▸ **Exercise prompt**: Copy out the listing in full, exactly as written, but not its pictures.

▸ **Information shown**:
::::::::

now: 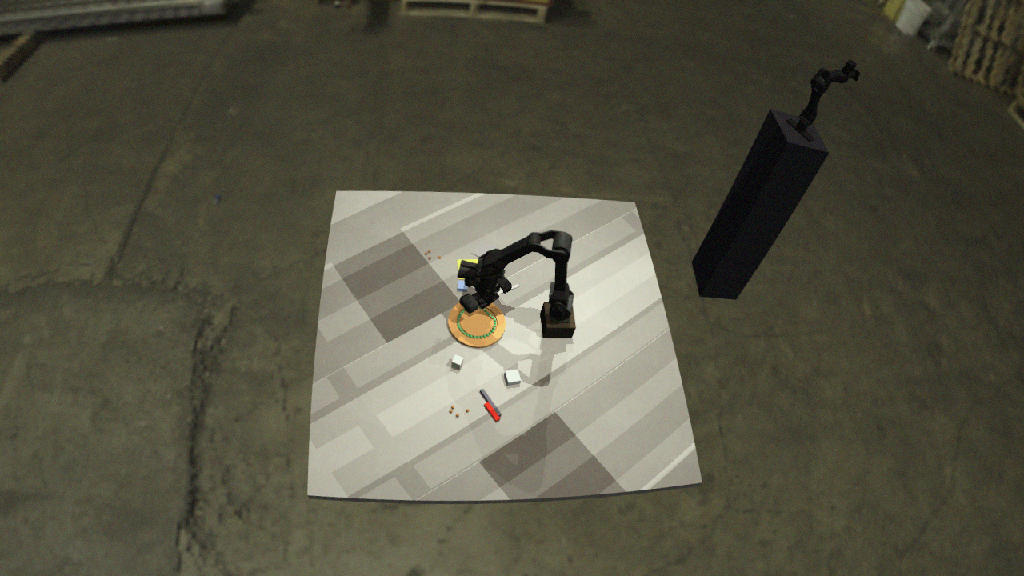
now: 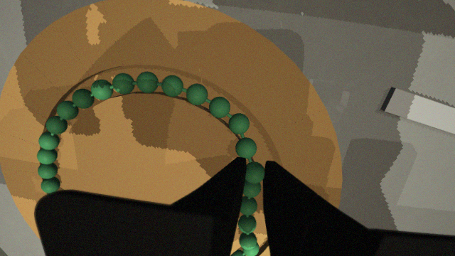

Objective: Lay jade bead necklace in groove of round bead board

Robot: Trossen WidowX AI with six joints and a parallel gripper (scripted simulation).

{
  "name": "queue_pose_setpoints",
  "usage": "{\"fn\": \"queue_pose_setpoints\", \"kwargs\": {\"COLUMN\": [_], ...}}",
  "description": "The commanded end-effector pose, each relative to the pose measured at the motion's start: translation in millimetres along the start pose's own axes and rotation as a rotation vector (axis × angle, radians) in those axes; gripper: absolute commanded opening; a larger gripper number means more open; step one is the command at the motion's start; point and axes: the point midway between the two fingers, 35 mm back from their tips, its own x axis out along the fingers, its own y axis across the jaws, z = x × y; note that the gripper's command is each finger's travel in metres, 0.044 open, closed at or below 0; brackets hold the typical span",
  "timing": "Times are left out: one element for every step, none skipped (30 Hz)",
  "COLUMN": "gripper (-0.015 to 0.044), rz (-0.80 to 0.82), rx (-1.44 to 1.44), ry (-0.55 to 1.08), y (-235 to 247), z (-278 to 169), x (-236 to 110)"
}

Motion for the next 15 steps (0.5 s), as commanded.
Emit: {"fn": "queue_pose_setpoints", "kwargs": {"gripper": [0.0, 0.0, 0.0, 0.0, 0.0, 0.0, 0.0, 0.0, 0.0, 0.0, 0.0, 0.0, 0.0, 0.0, 0.0], "rz": [-0.003, -0.003, -0.003, -0.003, -0.003, -0.003, -0.003, -0.003, -0.003, -0.003, -0.003, -0.003, -0.003, -0.003, -0.003], "rx": [0.001, 0.001, 0.001, 0.001, 0.001, 0.001, 0.001, 0.001, 0.001, 0.001, 0.001, 0.001, 0.001, 0.001, 0.001], "ry": [0.002, 0.002, 0.002, 0.002, 0.002, 0.002, 0.002, 0.002, 0.002, 0.002, 0.002, 0.002, 0.002, 0.002, 0.002], "y": [-6.4, -6.4, -6.4, -6.4, -6.4, -6.4, -6.4, -6.4, -6.4, -6.4, -6.4, -6.4, -6.5, -6.5, -6.5], "z": [0.6, 0.6, 0.6, 0.6, 0.6, 0.6, 0.6, 0.6, 0.6, 0.6, 0.5, 0.5, 0.5, 0.5, 0.5], "x": [-0.2, -0.2, -0.2, -0.2, -0.2, -0.2, 0.0, 0.8, 2.1, 3.6, 5.2, 6.5, 7.2, 7.5, 7.5]}}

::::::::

▸ **Written reply**:
now: 
now: 

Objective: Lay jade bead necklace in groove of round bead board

Robot: Trossen WidowX AI with six joints and a parallel gripper (scripted simulation).

{
  "name": "queue_pose_setpoints",
  "usage": "{\"fn\": \"queue_pose_setpoints\", \"kwargs\": {\"COLUMN\": [_], ...}}",
  "description": "The commanded end-effector pose, each relative to the pose measured at the motion's start: translation in millimetres along the start pose's own axes and rotation as a rotation vector (axis × angle, radians) in those axes; gripper: absolute commanded opening; a larger gripper number means more open; step one is the command at the motion's start; point and axes: the point midway between the two fingers, 35 mm back from their tips, its own x axis out along the fingers, its own y axis across the jaws, z = x × y; note that the gripper's command is each finger's travel in metres, 0.044 open, closed at or below 0; brackets hold the typical span",
  "timing": "Times are left out: one element for every step, none skipped (30 Hz)",
  "COLUMN": "gripper (-0.015 to 0.044), rz (-0.80 to 0.82), rx (-1.44 to 1.44), ry (-0.55 to 1.08), y (-235 to 247), z (-278 to 169), x (-236 to 110)"
}

Motion for the next 15 steps (0.5 s), as commanded.
Emit: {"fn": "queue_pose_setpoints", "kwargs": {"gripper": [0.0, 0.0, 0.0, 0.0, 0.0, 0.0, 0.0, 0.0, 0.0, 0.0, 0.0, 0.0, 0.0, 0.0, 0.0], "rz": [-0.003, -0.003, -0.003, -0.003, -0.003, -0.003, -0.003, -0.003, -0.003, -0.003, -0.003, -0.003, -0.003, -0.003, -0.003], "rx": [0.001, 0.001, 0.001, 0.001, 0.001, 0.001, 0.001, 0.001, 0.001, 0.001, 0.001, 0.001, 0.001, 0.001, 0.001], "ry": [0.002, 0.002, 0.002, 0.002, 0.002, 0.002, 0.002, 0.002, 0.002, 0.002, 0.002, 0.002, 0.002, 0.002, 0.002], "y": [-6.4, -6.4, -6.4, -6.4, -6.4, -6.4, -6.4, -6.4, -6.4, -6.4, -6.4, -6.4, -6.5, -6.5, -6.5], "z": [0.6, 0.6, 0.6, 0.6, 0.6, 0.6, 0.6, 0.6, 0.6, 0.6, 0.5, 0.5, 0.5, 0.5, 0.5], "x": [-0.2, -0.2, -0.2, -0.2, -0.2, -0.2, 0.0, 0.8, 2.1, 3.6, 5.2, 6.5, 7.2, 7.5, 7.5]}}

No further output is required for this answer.